In my MPhil research, I aimed to explore how educators in UK higher education understand their participation in industrial action as a form of nonviolent action and its potential pedagogical function. Using semi-structured interviews with six educators from a UK university (Russell Group) engaged in the University and College Union (UCU) industrial action, I sought to analyse educators’ perspectives on their nonviolent activism through the Gandhi-Sharp spectrum. Also, when educators at HEIs engage in nonviolent action against perceived injustice, I argue that a pedagogy of nonviolent action could arise, whether implicit or explicit. Henry Giroux’s concept of the teacher as a transformative intellectual, rather than a mere executor and evaluator of curriculum, underscores the critical role educators play in shaping this pedagogy.

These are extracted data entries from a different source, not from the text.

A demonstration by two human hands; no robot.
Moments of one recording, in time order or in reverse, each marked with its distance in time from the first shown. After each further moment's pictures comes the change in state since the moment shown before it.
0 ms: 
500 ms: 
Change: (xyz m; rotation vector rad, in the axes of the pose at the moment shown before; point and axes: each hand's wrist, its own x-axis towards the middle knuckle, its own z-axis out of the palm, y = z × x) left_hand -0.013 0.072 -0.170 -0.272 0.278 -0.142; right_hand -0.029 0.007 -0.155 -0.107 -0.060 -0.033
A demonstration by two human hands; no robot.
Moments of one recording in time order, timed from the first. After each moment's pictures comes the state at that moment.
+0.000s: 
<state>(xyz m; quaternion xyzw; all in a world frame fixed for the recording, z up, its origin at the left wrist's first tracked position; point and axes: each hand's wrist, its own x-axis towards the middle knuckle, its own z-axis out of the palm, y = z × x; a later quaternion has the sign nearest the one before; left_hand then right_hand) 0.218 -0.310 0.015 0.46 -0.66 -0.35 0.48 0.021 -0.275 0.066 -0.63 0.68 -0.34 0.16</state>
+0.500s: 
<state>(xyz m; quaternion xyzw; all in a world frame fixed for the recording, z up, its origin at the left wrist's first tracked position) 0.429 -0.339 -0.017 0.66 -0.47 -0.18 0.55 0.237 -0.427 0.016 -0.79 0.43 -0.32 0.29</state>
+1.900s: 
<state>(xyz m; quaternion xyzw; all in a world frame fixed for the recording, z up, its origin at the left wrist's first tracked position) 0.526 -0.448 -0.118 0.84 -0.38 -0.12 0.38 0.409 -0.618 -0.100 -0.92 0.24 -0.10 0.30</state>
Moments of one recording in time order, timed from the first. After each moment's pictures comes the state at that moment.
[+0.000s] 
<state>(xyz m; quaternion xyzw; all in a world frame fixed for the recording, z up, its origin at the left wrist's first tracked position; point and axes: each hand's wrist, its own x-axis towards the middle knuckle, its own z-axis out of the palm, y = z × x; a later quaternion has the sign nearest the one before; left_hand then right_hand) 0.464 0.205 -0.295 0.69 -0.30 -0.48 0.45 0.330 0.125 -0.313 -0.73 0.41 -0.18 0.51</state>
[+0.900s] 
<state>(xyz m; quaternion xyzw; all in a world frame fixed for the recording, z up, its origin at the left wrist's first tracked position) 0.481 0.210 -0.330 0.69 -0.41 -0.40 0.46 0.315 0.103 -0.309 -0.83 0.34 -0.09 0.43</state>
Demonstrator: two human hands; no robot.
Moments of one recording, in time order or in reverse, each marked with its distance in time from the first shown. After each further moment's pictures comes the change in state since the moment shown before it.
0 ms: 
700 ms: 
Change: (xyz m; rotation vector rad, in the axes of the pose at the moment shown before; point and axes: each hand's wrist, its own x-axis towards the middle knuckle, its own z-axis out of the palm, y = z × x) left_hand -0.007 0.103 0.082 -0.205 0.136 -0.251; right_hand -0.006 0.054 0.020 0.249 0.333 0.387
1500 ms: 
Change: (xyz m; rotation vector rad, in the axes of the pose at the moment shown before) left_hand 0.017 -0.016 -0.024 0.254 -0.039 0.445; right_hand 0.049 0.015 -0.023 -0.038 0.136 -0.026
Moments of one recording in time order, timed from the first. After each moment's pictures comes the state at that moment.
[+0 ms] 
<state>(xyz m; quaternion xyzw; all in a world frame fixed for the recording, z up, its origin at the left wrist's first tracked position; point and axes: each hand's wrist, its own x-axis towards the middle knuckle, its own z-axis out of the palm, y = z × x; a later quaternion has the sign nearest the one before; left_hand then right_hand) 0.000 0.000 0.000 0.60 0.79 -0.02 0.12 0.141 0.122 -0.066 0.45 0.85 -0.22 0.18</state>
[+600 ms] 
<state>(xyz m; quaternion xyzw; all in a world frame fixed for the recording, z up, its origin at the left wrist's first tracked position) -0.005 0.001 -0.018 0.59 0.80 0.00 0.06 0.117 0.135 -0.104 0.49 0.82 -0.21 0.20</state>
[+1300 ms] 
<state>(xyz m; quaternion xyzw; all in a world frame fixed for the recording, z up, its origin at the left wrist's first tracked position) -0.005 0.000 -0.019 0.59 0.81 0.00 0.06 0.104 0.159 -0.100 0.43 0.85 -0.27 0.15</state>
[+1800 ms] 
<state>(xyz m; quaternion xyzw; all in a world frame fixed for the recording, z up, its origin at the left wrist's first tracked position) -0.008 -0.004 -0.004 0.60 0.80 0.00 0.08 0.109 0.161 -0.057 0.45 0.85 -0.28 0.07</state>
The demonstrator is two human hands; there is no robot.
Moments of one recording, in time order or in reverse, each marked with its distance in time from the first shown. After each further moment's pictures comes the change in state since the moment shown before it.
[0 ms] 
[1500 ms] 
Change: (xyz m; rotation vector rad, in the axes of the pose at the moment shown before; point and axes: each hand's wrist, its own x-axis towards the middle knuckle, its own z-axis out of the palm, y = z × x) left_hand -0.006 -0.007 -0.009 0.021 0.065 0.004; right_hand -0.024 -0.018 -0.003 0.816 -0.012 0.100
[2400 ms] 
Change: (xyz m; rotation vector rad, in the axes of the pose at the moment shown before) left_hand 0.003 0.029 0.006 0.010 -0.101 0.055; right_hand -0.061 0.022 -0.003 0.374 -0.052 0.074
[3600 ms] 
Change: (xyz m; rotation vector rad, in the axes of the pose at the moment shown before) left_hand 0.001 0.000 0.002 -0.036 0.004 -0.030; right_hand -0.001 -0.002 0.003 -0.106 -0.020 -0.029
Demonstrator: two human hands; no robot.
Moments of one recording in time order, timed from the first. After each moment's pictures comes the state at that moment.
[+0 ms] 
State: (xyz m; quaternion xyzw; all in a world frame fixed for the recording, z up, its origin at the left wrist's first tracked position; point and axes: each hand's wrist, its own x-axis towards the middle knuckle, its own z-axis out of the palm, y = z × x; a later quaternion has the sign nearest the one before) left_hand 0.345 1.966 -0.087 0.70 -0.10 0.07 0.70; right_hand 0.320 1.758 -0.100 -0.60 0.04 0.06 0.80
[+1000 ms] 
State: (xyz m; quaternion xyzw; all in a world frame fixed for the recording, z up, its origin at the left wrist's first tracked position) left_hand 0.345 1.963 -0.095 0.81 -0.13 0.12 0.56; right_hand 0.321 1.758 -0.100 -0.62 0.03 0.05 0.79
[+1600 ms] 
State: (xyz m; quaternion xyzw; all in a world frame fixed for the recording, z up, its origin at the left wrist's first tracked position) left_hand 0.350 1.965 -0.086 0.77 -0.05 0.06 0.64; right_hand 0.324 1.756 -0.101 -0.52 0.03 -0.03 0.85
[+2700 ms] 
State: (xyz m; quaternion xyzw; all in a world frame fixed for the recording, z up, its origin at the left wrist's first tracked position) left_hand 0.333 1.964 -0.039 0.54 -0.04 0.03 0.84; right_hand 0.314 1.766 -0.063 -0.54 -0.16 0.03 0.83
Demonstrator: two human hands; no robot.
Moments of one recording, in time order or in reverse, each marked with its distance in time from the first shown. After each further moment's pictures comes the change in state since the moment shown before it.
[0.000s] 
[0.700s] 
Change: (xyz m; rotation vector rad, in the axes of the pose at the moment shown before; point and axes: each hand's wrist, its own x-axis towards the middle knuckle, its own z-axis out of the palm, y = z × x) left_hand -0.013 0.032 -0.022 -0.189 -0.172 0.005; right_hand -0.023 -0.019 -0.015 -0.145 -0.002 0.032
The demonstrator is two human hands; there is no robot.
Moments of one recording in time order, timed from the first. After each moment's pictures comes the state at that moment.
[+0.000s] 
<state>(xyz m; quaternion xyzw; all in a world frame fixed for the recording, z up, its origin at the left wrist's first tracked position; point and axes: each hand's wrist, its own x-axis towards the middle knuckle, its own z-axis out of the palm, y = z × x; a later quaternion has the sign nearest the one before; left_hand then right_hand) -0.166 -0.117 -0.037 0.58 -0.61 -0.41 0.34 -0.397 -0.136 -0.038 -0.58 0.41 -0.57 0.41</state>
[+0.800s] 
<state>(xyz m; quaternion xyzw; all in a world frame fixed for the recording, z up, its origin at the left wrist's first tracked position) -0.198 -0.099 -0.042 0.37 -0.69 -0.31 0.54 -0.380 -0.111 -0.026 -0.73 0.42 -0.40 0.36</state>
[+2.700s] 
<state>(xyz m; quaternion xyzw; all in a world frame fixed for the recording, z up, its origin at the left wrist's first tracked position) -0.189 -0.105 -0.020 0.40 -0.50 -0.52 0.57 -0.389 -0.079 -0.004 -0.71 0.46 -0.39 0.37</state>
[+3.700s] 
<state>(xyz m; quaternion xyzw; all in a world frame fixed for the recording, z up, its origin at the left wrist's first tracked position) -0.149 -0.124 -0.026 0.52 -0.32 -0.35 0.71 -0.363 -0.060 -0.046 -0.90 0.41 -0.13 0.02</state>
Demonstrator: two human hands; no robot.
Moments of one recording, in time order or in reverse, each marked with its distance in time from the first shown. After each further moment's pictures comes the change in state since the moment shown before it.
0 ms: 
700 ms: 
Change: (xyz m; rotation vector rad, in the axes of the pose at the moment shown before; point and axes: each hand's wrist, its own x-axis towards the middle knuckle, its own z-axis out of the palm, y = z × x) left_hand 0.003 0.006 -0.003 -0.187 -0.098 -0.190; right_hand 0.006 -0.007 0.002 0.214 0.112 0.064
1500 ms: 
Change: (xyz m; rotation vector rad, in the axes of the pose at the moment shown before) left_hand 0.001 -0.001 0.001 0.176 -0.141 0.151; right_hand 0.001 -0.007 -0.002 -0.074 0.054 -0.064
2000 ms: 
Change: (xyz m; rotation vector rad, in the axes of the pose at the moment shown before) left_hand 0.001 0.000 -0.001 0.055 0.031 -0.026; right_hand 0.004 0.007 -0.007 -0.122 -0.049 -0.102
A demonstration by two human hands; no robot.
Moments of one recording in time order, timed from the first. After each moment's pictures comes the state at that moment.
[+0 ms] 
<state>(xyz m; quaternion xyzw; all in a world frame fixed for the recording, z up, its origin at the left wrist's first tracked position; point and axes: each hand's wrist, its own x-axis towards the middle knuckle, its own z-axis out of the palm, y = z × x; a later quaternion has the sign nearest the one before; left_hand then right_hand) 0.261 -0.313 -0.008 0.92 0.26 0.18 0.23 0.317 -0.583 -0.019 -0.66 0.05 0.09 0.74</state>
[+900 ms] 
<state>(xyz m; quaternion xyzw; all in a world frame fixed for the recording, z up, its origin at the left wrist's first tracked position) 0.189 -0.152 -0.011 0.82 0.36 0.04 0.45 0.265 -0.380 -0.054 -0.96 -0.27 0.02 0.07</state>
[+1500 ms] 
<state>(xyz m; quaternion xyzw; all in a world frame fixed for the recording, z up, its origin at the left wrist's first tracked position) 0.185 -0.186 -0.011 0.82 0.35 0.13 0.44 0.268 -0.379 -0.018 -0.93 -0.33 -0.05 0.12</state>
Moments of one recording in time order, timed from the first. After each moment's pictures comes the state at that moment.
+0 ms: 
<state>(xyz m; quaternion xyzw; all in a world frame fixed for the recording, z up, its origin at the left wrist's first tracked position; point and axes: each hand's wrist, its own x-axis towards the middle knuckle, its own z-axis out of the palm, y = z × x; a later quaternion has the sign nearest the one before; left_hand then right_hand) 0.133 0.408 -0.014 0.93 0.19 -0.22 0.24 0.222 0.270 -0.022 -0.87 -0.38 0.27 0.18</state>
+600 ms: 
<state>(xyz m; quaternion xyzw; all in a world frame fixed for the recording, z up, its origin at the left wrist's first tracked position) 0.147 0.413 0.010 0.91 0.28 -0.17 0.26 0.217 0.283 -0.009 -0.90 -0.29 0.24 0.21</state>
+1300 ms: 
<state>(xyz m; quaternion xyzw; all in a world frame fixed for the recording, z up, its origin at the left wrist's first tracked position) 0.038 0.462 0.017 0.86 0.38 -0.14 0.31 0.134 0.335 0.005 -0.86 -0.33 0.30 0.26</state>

Through a thematic analysis of the interviews, I concluded that the educators understood their withdrawal of labour as a nonviolent action that combines Sharp’s strategic approach of leveraging power dynamics and non-cooperation with Gandhian elements of personal values. However, it leaned more towards Sharp’s technique of nonviolent coercion rather than Gandhi’s ahimsa.

The scope for constructive action was evident in the teach-out programs and other activities complementing the strikes, which aligned with Gandhi’s Constructive Programme. Educators also recognised a weakly defined pedagogical function in their non-cooperation and acknowledged the potential for teaching nonviolent opposition to unjust structures. However, they noted the need for more explicit communication of motivations and methods.

When educators engage in nonviolent action, they create space for an alternative pedagogy to examine the deeper issues of neoliberal academia and its entanglement with commercial and political forces. Similarly, when students engage in nonviolent action, they open up spaces for peer learning, disrupting the ‘banking model’ of education in favour of a more dialogic and ‘problem-posing’ form where educators can learn from students’ lived experiences and aspirations. It becomes a critical space to question assumptions, challenge the invisible curriculum, and understand how nonviolent action aims to bring about change.

Nonviolent action also provides a space to acknowledge complicity in injustice and take steps towards dissociation. It is a space to imagine, articulate, and create the realities that should replace the status quo. Johan Galtung’s work on positive and negative peace suggests that the absence of direct violence is not enough; we must actively work towards social justice and equity. Addressing these underlying structures becomes a crucial component of building positive peace.

My attempt, in my MPhil research, was to initiate a conversation on how educators, as transformative intellectuals and nonviolent activists, could play a crucial role in developing a pedagogy of nonviolent action. By engaging with the Gandhi-Sharp spectrum, and constructive programmes, educators can initiate meaningful conversations about justice and change.


  • Abhishek Vyas

    I am a lawyer and educational researcher from Ahmedabad, India. I hold a BSc LLB (Hons) from Gujarat National Law University and an MPhil in Education from the University of Cambridge. Currently, I co-chair the Cambridge Peace Education Research Group and serve as the academic coordinator of the Bansa Community Library, Uttar Pradesh. As an ESRC Grand Union-DTP scholar at Brunel University London, my doctoral research focuses on contextual nonviolence education in India.